Neither the predicate nor any argument is expressed as text: what we recover are the offset of the first and last characters of them (with the convention that the first character’s offset is 0).

  • the frame’s name can be recovered in the frameName attribute of the annotationSet element
  • the predicate’s lemma can be recovered in the luName attribute of the annotationSet element
  • the predicate’s start and end can be recovered in the layer element which name is Target
  • the arguments’ starts, ends and correct roles can be recovered in the layer element which name is FE (Frame Elements)
  • the arguments’ phrase types can be recovered in the layer element which name is PT. The only reliable sign that a label element in the PT layer refers to a given argument is that it has the same start and end attribute (ie, the order can differ).

Some arguments are marked as non-instanciated. In this case, the label element has an itype attribute, which value indicates the type of null instanciation (this type is currently not taken into account). These arguments are loaded into the frame structure but never used at any further point in the program.

There are many other things that we have to be careful about:

  • not every annotated frame is a verbal frame. All non-verbal frames are discarded. We used to identify verbal frames by checking that the luName attribute of the annotationSet element ends with ”.v”, but we realize that their are many cases were this yields strange results. We now use the part of speech annotations available in the PENN layer, which can be equal to “MD”, “VV”, “VVD”, “VVG”, “VVN”, “VVP” or “VVZ” for verbs.
  • we need to attribute a sentence ID to every extracted frame, so that we can later recover syntactic data about it in the parsed corpus. Some sentences appears twice in the fulltext corpus, and there will be only one matching sentence in the parsed corpus. So the two identical sentence have to be given the same ID.
  • some annotation sets are empty or incomplete. For these, the status attribute of the annotationSet is set to UNANN.
  • 14 argument lack a matching phrase type label. In this case, we are forced to discard the frame.
  • there are sometimes multiple layers of annotations with overlapping arguments. This is not a problem as long are every layer is fully annotated, which is not always the case. In 120 cases, a secondary layer lacks phrase type data.
  • 35 frames do not contain any instanciated arguments. They are discarded during the frame-matching process.
  • In 4 frames, the predicate itself is an argument. In this case, it is marked as non-instanciated by the FrameNet reader module.
  • there is one frame whose name is “Test35” that needs to be discarded
  • there is one frame for which the predicate data are missing

Also, the 705 frames which predicate cannot be found in any VerbNet class are discarded.

LU corpus

The framenetreader module is also able to parse the Lexical Units corpus. The task is nearly the same, except that the sentences are embed into subCorpus elements, and that the predicate’s lemma and the frame’s name depend on the file and are therefore not specified in the frame data. They can be retrieved as the name and frame attribute of the file’s root element.

Core arguments

The fulltext corpus lacks a way to distinguish core from non-core arguments. Fortunately, the frame name is given for every frame, so what we have to do is looking for this frame in the FrameNet frame index.

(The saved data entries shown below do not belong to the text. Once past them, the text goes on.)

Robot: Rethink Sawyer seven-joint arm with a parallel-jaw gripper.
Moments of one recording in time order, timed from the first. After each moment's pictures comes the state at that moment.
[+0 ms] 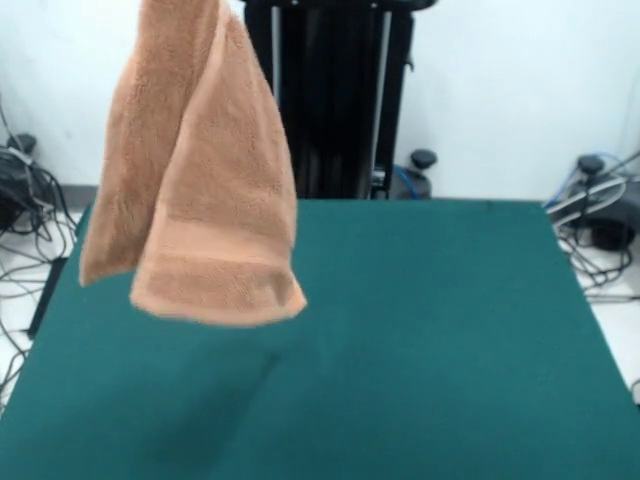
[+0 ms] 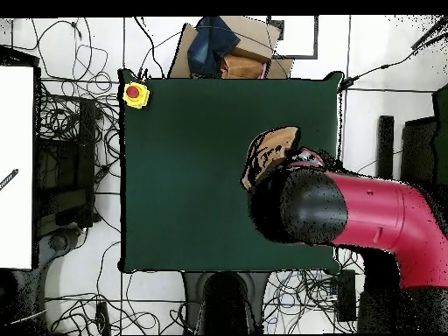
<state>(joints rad) -0.72 -1.22 0.48 1.80 -0.29 0.84 0.72</state>
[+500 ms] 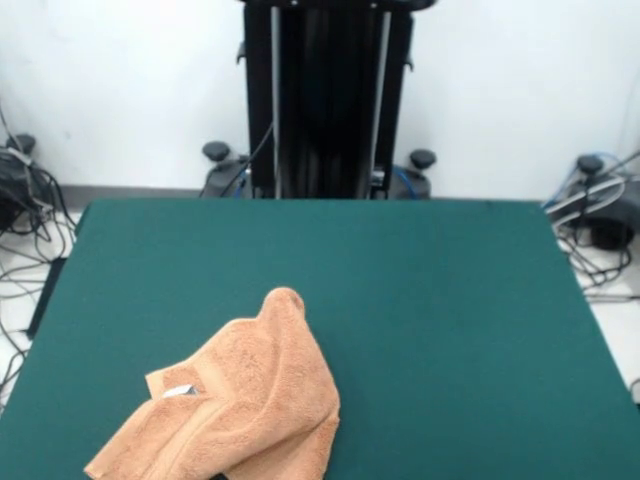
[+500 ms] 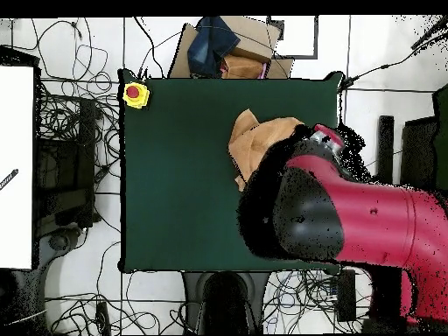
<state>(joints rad) -0.70 -1.32 0.48 1.75 -0.39 0.69 0.72</state>
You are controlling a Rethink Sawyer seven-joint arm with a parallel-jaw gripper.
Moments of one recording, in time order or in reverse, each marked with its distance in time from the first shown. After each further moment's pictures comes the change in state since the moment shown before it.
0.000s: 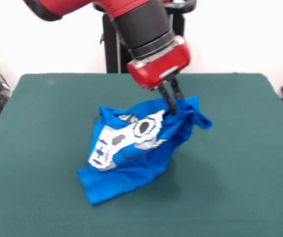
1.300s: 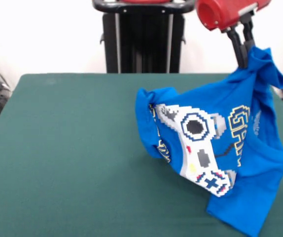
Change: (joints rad) arm 0.232 -0.257 -0.114 0.004 0.268 0.056 0.001
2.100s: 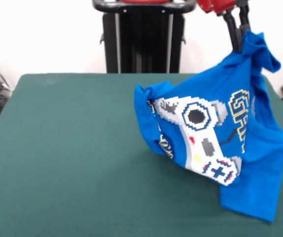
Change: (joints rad) arm 0.071 -0.069 -0.104 0.000 0.082 0.100 0.000
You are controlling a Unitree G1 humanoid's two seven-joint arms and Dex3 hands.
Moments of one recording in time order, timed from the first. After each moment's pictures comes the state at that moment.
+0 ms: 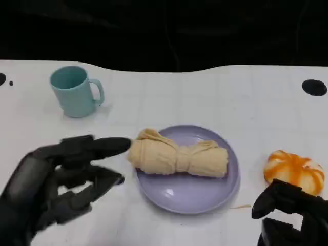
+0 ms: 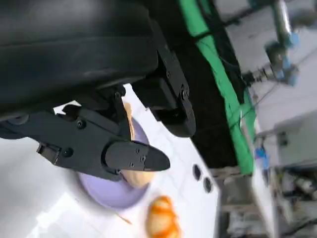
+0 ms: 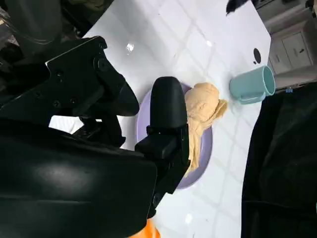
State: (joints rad) left arm 0.31 0.10 0.16 -0.82 -0.21 0.49 -0.27; right arm 0.39 -0.13 0.02 -0.96 0.32 0.90 0.04
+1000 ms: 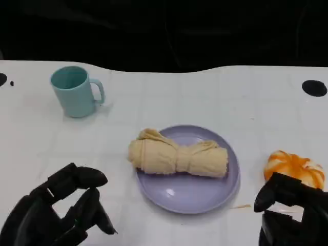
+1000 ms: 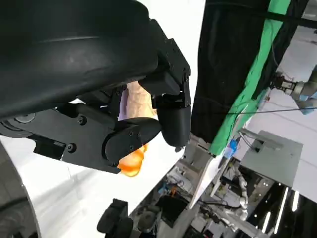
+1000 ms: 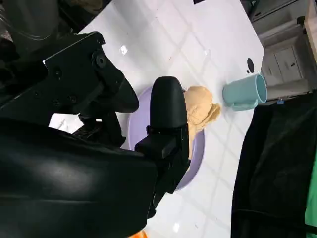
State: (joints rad) left arm 0.37 0.10 0.23 -0.63 -0.71 0.60 -0.29; right arm 0.36 -0.16 -0.03 -0.86 0.34 0.82 0.13
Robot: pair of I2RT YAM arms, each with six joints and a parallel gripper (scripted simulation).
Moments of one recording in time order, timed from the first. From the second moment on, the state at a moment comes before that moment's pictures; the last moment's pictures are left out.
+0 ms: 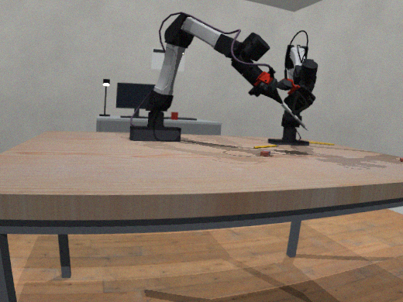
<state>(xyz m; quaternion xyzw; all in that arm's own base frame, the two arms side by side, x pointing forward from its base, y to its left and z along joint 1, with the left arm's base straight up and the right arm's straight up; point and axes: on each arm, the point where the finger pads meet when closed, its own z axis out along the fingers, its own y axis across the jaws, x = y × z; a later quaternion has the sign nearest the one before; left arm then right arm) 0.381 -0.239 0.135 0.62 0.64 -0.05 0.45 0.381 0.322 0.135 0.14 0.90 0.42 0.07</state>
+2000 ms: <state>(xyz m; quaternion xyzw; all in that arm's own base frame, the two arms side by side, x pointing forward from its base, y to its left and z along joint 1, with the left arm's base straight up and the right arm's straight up) 0.381 -0.225 0.126 0.60 0.67 -0.06 0.43 0.373 0.293 0.164 0.14 0.89 0.42 0.08</state>
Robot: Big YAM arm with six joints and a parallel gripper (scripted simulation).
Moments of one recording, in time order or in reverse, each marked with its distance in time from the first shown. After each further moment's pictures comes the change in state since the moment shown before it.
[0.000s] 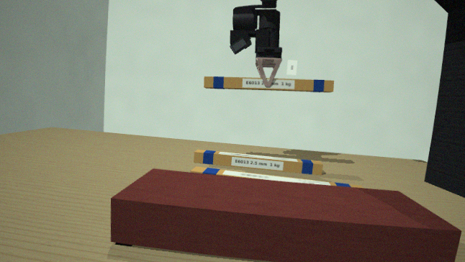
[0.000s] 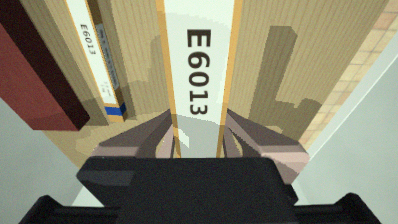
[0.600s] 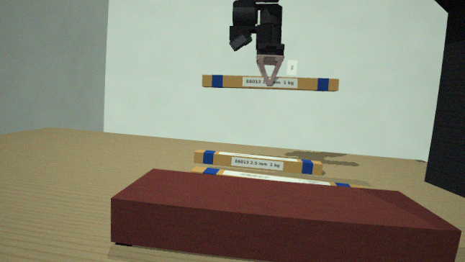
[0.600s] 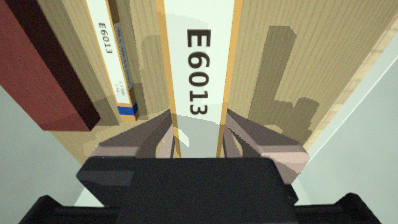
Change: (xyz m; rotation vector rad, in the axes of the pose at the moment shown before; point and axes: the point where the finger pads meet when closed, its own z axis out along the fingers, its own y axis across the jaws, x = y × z) arm 0.001 0.038 0.000 0.010 0.001 0.000
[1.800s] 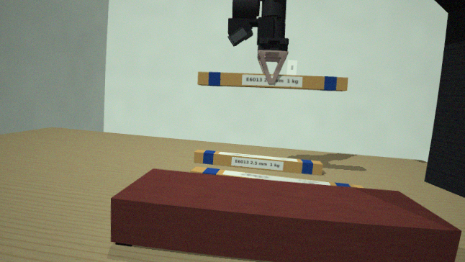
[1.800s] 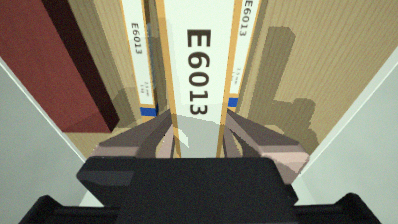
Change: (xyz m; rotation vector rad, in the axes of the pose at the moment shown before) arm 0.001 0.063 0.001 0.009 -0.008 0.001
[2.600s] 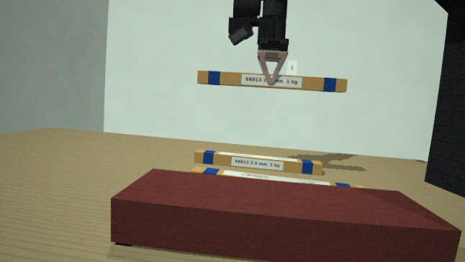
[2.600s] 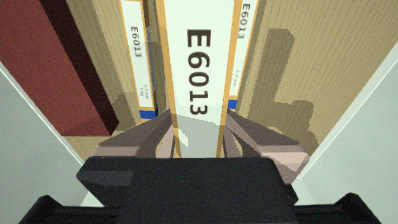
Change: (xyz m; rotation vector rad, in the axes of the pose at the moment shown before) arm -0.001 0.000 0.000 0.010 -0.020 0.005
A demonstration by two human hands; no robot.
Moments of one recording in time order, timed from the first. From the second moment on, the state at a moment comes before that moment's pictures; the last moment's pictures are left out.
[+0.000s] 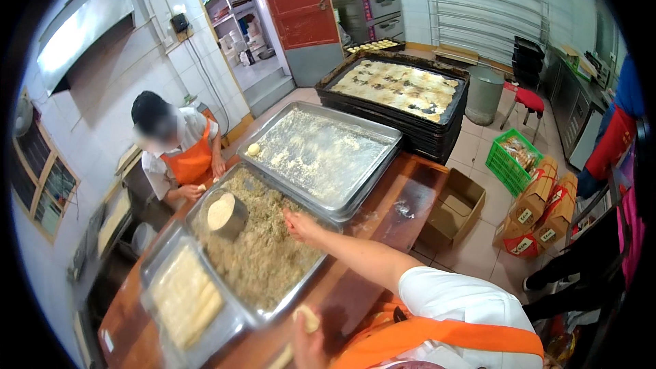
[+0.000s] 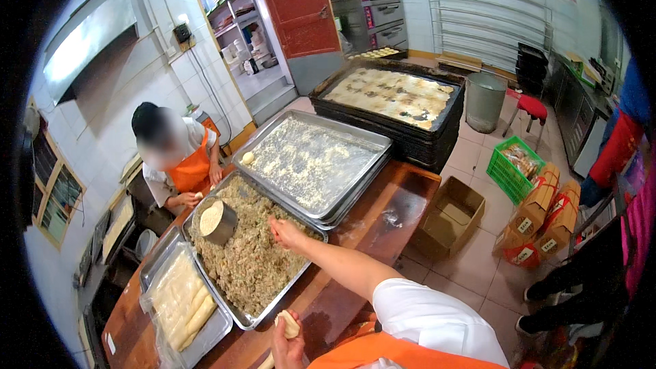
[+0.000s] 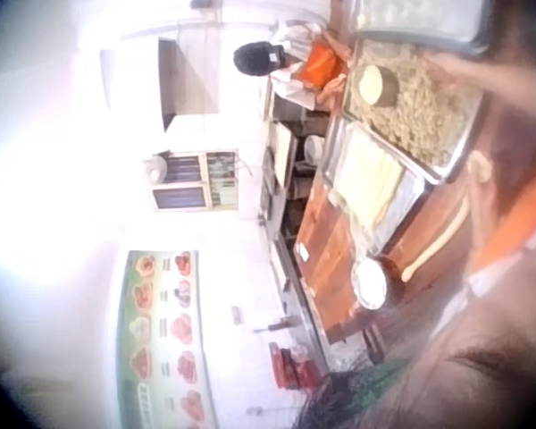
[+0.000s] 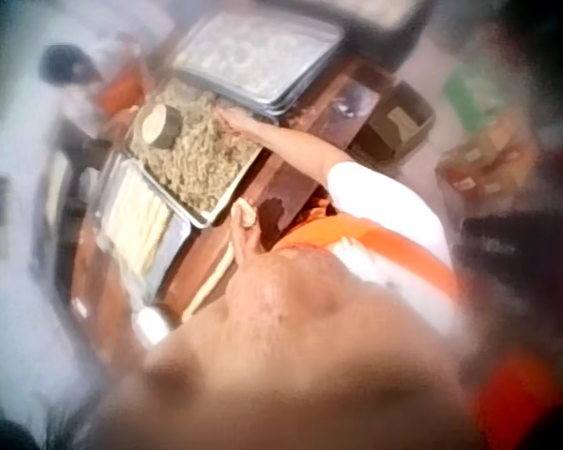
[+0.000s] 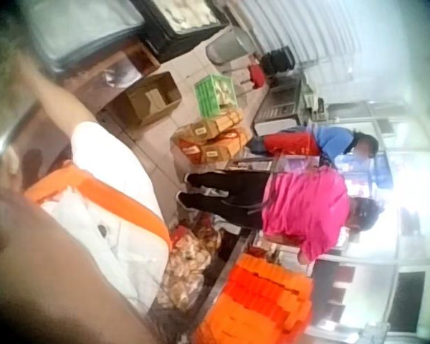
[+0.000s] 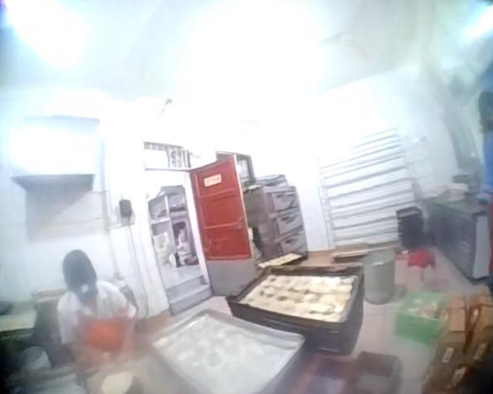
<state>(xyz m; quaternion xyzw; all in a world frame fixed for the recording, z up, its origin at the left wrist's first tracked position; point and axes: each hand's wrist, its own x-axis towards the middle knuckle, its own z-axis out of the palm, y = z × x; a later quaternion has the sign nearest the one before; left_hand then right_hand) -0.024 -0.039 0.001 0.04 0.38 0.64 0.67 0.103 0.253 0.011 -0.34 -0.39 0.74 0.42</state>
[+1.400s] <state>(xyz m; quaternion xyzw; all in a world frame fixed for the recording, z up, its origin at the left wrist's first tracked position) -0.007 0.113 0.028 0.14 0.42 0.71 0.55 0.105 0.159 0.042 -0.29 -0.85 0.20 0.38</state>
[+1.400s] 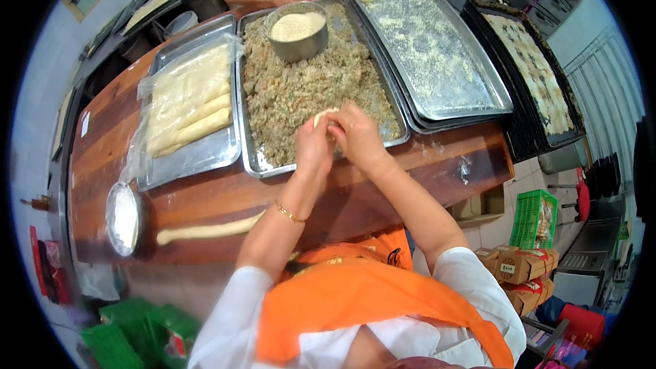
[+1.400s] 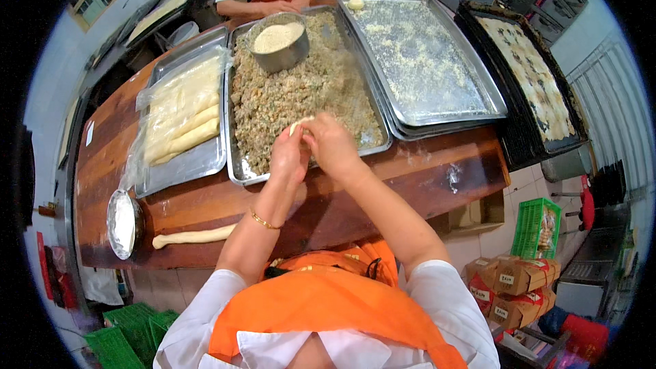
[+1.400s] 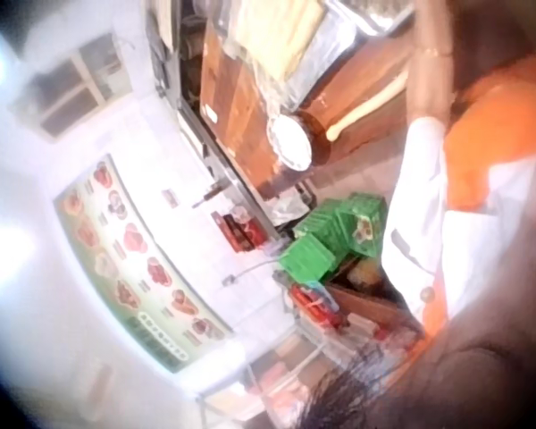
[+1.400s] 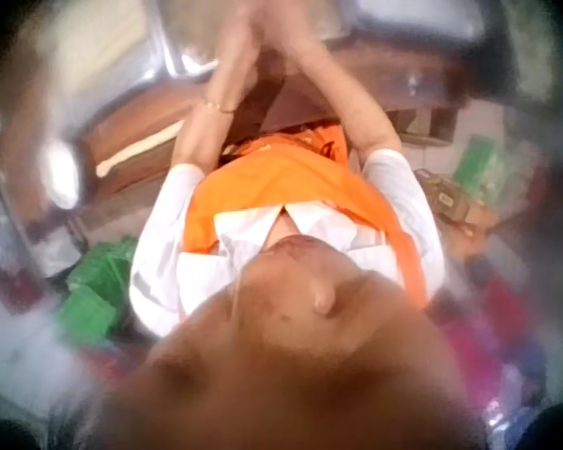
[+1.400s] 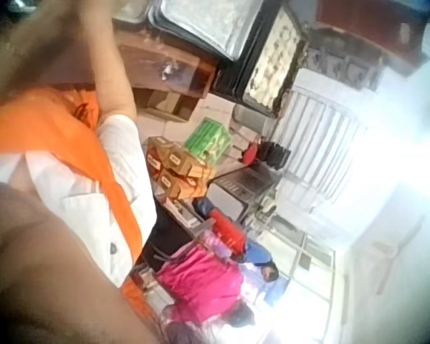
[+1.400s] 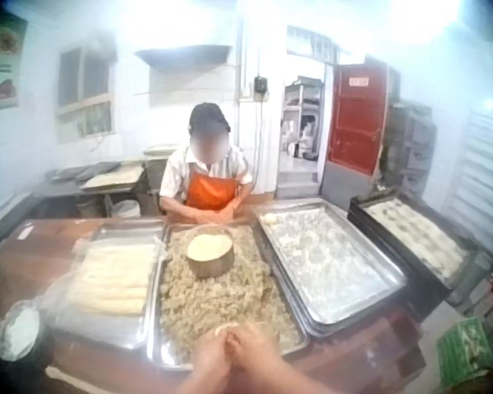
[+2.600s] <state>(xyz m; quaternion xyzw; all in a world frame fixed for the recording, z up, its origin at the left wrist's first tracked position) -0.030 0.122 0.010 -0.17 0.16 0.75 0.62 0.121 0.190 0.046 -0.35 -0.90 0.11 0.24</state>
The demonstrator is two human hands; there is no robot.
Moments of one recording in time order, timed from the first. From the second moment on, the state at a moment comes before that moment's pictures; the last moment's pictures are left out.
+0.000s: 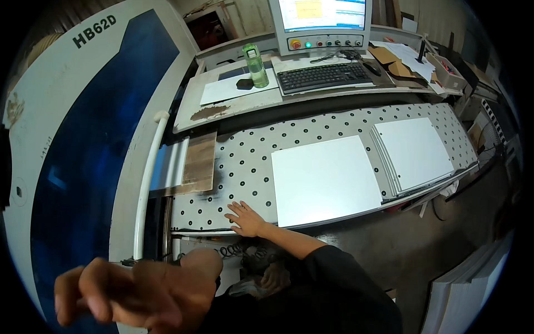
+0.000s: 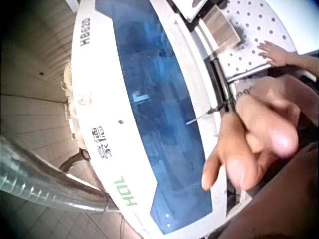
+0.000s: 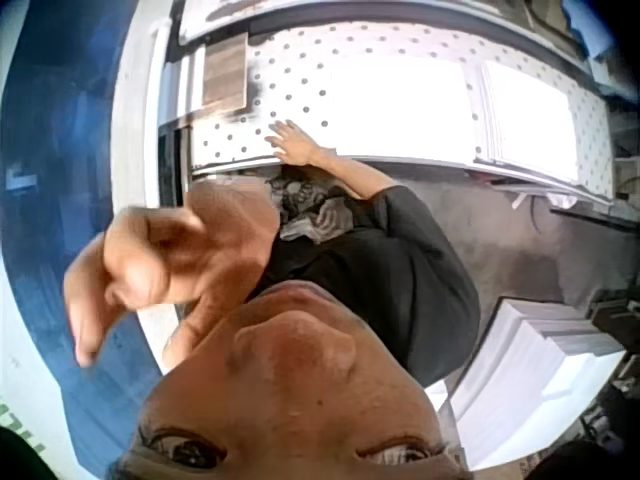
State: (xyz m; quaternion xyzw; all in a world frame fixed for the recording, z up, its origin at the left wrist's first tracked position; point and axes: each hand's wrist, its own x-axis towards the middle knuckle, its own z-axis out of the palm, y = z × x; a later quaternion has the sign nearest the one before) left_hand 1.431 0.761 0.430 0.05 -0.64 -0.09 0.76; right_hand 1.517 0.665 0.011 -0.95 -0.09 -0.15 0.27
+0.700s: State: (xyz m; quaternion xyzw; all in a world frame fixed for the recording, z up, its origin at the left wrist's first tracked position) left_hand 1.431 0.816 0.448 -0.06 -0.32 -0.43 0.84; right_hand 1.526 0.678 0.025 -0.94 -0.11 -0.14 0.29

The list of core arguments for a frame is the set of every name attribute of FE elements which coreType attribute is “Core” or “Core-Unexpressed” in the frame XML file.

For efficiency reasons, the list of every frames’ core arguments is computed at the beginning of the script by the framenetcoreargs module.

There are no cases of mismatch of frame names or role names between the fulltext corpus and the FrameNet frame index, except the discarded “Test35” frame.